Alors que le XXIe siècle est souvent qualifié de « siècle asiatique », la région Asie-Pacifique est devenue un véritable laboratoire de la diplomatie internationale. Les grandes puissances mondiales – États-Unis, Chine, Russie – se disputent l’influence dans ce vaste espace, tandis que les acteurs régionaux – Japon, Inde, Australie – cherchent à peser sur les équilibres géopolitiques. Dans ce contexte complexe et mouvant, comment se dessine le nouvel ordre diplomatique en Asie-Pacifique ?
L’émergence de la Chine comme acteur clé de la diplomatie régionale
Depuis le début du XXIe siècle, la montée en puissance économique et militaire de la Chine a profondément modifié les rapports de force dans la région. Pékin s’affirme désormais comme un interlocuteur incontournable et multiplie les initiatives diplomatiques pour étendre son influence. Le principal vecteur de cette politique est le projet des Nouvelles Routes de la Soie, lancé en 2013 par le président Xi Jinping. Ce vaste programme d’investissements vise à promouvoir les infrastructures et les échanges entre l’Asie, l’Europe et l’Afrique.
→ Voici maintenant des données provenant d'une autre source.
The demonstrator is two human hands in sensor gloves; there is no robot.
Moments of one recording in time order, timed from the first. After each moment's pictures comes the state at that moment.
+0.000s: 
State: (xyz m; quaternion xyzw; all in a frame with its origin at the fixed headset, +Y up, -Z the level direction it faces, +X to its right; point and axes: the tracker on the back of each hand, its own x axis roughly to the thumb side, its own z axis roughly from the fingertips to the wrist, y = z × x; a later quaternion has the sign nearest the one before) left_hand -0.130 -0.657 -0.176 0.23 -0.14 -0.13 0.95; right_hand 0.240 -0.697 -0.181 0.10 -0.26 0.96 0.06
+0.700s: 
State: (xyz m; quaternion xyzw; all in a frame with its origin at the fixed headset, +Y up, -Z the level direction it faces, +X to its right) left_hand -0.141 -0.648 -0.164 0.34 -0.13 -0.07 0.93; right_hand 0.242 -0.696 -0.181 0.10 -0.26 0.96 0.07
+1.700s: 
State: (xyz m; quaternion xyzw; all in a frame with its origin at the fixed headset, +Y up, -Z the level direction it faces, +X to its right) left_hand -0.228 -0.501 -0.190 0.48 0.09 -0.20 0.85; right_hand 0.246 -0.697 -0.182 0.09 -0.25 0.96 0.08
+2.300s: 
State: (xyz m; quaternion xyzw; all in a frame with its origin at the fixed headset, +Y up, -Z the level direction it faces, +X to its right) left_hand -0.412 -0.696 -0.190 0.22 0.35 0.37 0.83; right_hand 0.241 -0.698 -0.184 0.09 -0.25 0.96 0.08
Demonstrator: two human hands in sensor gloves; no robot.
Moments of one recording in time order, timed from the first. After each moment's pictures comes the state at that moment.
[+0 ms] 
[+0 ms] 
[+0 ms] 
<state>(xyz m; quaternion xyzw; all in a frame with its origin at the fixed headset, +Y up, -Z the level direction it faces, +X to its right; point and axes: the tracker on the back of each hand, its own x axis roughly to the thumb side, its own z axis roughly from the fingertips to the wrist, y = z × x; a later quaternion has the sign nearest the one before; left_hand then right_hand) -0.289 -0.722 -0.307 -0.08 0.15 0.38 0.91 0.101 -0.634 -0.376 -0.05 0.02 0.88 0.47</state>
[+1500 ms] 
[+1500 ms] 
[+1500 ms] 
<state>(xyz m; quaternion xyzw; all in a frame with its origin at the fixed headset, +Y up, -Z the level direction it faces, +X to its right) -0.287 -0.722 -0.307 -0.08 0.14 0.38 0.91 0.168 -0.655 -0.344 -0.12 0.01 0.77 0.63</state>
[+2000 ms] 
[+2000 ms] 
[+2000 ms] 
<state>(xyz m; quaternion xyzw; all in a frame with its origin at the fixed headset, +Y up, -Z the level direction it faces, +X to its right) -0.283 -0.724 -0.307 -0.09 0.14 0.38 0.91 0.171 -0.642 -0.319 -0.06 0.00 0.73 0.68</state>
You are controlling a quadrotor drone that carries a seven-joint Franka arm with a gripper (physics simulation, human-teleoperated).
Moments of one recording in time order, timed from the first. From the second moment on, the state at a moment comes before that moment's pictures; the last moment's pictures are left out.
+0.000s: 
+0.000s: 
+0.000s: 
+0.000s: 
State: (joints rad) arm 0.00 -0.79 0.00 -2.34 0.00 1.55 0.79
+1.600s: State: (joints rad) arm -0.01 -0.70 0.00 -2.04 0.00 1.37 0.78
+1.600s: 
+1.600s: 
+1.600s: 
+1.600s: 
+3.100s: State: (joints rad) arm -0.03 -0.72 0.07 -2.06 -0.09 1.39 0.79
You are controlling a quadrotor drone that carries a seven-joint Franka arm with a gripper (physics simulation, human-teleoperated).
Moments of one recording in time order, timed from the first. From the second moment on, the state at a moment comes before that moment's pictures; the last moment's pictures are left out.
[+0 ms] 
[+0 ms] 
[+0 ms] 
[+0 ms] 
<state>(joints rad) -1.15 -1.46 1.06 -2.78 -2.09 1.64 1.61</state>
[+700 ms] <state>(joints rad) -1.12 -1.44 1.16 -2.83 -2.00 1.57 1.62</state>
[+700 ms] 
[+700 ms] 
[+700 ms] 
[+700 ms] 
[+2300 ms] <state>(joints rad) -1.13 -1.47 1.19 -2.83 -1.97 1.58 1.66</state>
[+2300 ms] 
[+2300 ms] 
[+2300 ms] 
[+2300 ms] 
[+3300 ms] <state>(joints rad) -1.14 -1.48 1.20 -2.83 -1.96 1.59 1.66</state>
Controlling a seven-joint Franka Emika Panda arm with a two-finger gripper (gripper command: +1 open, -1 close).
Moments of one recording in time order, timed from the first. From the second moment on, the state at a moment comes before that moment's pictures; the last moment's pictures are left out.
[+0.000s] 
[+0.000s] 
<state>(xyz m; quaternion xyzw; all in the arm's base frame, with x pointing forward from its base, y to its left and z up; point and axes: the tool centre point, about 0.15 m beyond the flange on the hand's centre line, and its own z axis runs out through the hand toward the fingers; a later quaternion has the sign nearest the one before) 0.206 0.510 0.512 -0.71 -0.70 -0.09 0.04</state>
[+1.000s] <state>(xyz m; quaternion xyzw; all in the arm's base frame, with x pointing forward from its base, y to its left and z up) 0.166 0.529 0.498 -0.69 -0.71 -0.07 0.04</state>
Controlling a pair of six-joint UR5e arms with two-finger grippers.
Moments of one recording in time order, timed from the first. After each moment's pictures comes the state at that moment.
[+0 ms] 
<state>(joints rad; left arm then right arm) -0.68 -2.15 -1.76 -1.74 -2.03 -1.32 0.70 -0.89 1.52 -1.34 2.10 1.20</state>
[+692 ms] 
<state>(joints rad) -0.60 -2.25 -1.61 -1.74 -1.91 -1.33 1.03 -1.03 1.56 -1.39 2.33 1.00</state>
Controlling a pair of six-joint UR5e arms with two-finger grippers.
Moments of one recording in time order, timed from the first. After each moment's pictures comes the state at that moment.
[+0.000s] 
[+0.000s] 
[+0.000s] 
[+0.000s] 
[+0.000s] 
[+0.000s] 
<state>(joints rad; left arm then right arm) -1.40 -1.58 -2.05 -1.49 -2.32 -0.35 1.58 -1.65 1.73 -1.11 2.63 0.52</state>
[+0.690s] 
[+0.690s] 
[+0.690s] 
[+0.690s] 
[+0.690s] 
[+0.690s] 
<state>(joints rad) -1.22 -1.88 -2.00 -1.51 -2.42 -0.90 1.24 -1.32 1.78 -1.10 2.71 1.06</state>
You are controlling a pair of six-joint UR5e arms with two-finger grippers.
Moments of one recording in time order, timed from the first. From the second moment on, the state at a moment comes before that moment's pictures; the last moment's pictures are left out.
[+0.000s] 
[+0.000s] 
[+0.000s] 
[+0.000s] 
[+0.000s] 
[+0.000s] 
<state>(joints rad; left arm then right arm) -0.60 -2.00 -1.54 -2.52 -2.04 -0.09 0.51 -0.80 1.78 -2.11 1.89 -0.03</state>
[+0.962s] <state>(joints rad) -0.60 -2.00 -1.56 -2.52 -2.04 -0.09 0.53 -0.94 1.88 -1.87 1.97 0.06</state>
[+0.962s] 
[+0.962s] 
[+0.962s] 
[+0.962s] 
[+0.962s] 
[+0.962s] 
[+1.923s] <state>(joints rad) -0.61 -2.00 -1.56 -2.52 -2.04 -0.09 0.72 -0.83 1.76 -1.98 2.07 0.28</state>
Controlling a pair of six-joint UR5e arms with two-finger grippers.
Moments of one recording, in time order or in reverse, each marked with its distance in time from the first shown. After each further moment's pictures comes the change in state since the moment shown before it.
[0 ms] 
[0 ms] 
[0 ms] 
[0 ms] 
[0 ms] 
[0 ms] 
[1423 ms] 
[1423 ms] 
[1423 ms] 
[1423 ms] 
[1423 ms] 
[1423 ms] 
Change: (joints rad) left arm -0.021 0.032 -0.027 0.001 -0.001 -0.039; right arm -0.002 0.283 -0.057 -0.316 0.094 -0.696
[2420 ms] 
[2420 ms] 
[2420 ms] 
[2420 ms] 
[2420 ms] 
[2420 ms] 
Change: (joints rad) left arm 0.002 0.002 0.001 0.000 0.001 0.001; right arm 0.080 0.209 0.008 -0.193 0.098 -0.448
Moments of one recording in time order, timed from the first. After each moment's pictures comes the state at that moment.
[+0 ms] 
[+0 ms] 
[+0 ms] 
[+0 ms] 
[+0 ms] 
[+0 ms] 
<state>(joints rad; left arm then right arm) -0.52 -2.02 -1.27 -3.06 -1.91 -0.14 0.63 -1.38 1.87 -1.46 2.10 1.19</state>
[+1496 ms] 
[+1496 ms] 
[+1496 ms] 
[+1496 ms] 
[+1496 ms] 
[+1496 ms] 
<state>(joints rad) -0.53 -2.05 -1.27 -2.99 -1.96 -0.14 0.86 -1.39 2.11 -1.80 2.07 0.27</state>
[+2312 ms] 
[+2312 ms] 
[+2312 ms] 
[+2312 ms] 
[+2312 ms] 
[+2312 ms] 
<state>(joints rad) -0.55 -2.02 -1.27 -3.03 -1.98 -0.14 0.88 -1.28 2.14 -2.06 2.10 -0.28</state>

La diplomatie chinoise se caractérise également par une approche bilatérale privilégiant les relations avec ses voisins asiatiques. Ainsi, Pékin a noué des partenariats stratégiques avec la Russie, l’Inde et les pays d’Asie du Sud-Est, tout en cherchant à résoudre pacifiquement les différends territoriaux qui l’opposent à certains d’entre eux. Par ailleurs, la Chine joue un rôle de médiateur dans les crises régionales, comme celle de la péninsule coréenne.
Les États-Unis et leur « pivot » vers l’Asie
Sous l’impulsion de Barack Obama, les États-Unis ont cherché à réorienter leur politique étrangère vers la région Asie-Pacifique, afin de contrer l’influence grandissante de la Chine. Ce « pivot » (ou « rebalancing ») s’est traduit par un renforcement de la présence militaire américaine et le développement d’alliances avec des pays tels que le Japon, l’Australie ou encore l’Inde. L’objectif était également de promouvoir un système régional fondé sur les règles du droit international et le libre-échange.
Cependant, cette stratégie a connu des revers importants sous la présidence de Donald Trump, notamment avec le retrait des États-Unis du Partenariat transpacifique (TPP) en 2017. Le discours protectionniste et unilatéraliste de Trump a suscité des interrogations sur l’engagement américain en Asie-Pacifique, d’autant plus que Pékin a profité de cette occasion pour promouvoir sa propre vision de l’ordre économique régional, notamment à travers l’accord de partenariat économique régional global (RCEP).
Les acteurs régionaux en quête d’autonomie
Face aux ambitions des grandes puissances mondiales, les acteurs régionaux cherchent à préserver et renforcer leur autonomie diplomatique. Le Japon, qui demeure un allié fidèle des États-Unis, a ainsi multiplié les initiatives pour se positionner comme un acteur incontournable sur la scène asiatique. Sous la direction du Premier ministre Shinzō Abe, Tokyo a renforcé sa coopération avec l’Inde et l’Australie, tout en développant un « arc de liberté et de prospérité » autour de la Chine.
L’Inde, quant à elle, cherche à affirmer son statut de grande puissance émergente et à peser sur les équilibres géopolitiques régionaux. New Delhi entretient des relations complexes avec Pékin, entre rivalité stratégique et coopération économique. En parallèle, l’Inde s’est rapprochée des États-Unis et du Japon, notamment dans le cadre du dialogue quadrilatéral pour la sécurité en Asie-Pacifique (Quad), qui inclut également l’Australie.
Le rôle des institutions multilatérales et des mécanismes de coopération régionale
Dans cet environnement incertain, les institutions multilatérales et les mécanismes de coopération régionale jouent un rôle crucial pour faciliter le dialogue et la concertation entre les différents acteurs. L’Association des nations de l’Asie du Sud-Est (ASEAN) constitue ainsi un espace de discussion privilégié pour les questions de sécurité et de développement. Par ailleurs, des forums tels que l’APEC (Coopération économique Asie-Pacifique) ou le Sommet de l’Asie de l’Est contribuent à renforcer la confiance et à promouvoir des projets communs.
En dépit des rivalités et des tensions qui traversent la région, la diplomatie en Asie-Pacifique se caractérise donc par une certaine dynamique d’intégration et de coopération, qui témoigne de la volonté des acteurs locaux et internationaux de construire un nouvel ordre mondial plus équilibré et plus stable.